-- Problem requirements --
Range to repeat from the listing below: the line containing "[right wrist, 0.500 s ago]" down to the line containing "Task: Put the", both included. Copy it exactly, pictures excluded, and add nothing else.

━━ Supplied information

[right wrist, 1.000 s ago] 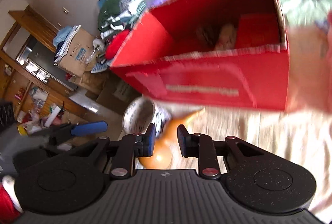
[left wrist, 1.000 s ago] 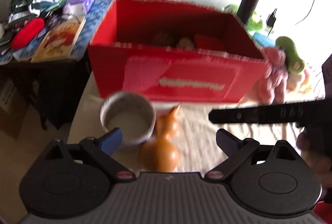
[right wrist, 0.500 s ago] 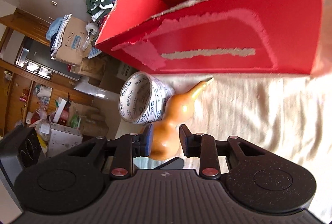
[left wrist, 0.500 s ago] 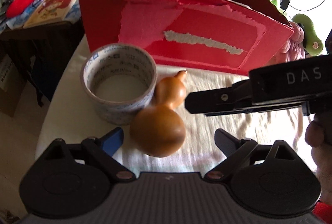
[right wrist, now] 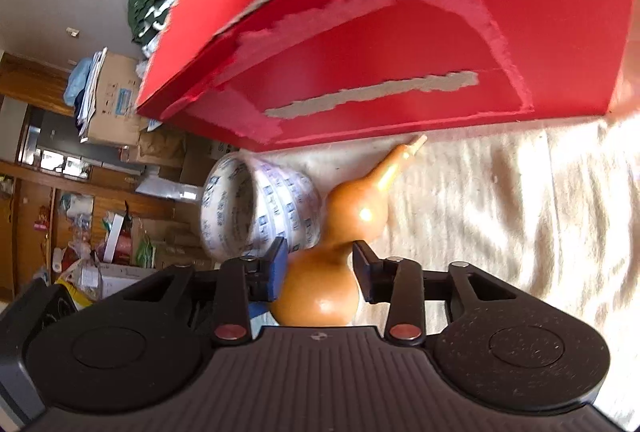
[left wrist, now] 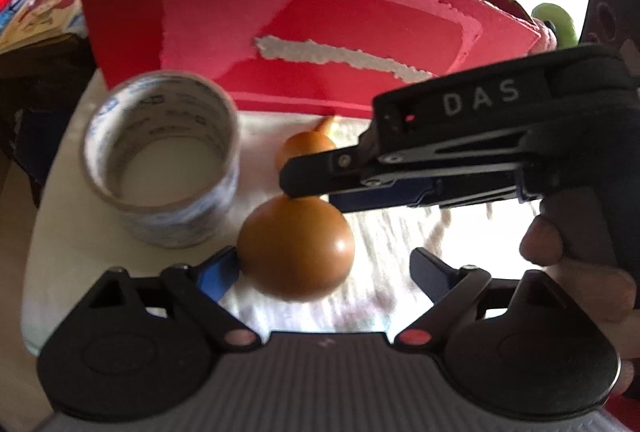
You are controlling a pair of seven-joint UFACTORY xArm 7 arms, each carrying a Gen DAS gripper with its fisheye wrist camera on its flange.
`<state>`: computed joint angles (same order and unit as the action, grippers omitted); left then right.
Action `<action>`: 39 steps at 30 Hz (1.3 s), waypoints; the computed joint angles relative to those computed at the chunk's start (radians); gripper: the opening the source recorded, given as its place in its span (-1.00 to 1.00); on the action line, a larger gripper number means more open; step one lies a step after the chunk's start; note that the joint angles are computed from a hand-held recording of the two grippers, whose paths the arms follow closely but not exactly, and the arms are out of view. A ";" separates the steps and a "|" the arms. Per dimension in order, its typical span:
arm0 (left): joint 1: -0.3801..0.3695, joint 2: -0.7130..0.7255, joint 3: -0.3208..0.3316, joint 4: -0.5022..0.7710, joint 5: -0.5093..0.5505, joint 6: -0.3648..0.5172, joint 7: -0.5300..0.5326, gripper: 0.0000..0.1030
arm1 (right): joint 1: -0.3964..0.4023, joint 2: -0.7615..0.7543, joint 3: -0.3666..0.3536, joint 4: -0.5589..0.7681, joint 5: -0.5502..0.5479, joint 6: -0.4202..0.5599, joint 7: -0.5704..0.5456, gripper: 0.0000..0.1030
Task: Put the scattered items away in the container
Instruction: 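Move the right gripper to the orange bottle gourd and grasp its waist, then lift the gourd with the right gripper toward the red box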
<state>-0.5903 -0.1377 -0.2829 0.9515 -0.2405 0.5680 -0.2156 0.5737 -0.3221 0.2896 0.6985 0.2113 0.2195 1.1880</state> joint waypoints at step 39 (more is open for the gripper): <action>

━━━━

-- Result of the task --
[right wrist, 0.500 s ago] 
[left wrist, 0.500 s ago] 
[right wrist, now] 
[left wrist, now] 
You are controlling a pair of seven-joint UFACTORY xArm 7 arms, each carrying a Gen DAS gripper with its fisheye wrist camera on its flange.
`<state>`: computed joint angles (same order and unit as the action, grippers omitted); left then right.
Action `<action>`: 39 steps at 30 Hz (1.3 s), waypoints; the computed joint angles relative to those computed at the chunk's start (radians); gripper: the opening the source recorded, given as its place in its span (-1.00 to 1.00); on the action line, a larger gripper number means more open; step one lies a step after the chunk's start; note that the joint angles are computed from a hand-held recording of the two grippers, whose paths the arms follow closely but not exactly, and the arms are out of view. A ";" separates the steps and a "|" the arms. Per dimension in order, its typical span:
arm0 (left): joint 1: -0.3801..0.3695, joint 2: -0.7130..0.7255, joint 3: -0.3208..0.3316, joint 4: -0.5022..0.7710, joint 5: -0.5093..0.5505, joint 6: -0.3648..0.5172, joint 7: -0.5300..0.5326, gripper: 0.0000..0.1030
arm1 (right): joint 1: -0.3964..0.4023, joint 2: -0.7615..0.7543, joint 3: -0.3666..0.3536, joint 4: -0.5589..0.7681, joint 5: -0.5502..0.5479, joint 6: -0.4202..0.5599, joint 7: -0.5704..0.5456, gripper: 0.0000..0.1030
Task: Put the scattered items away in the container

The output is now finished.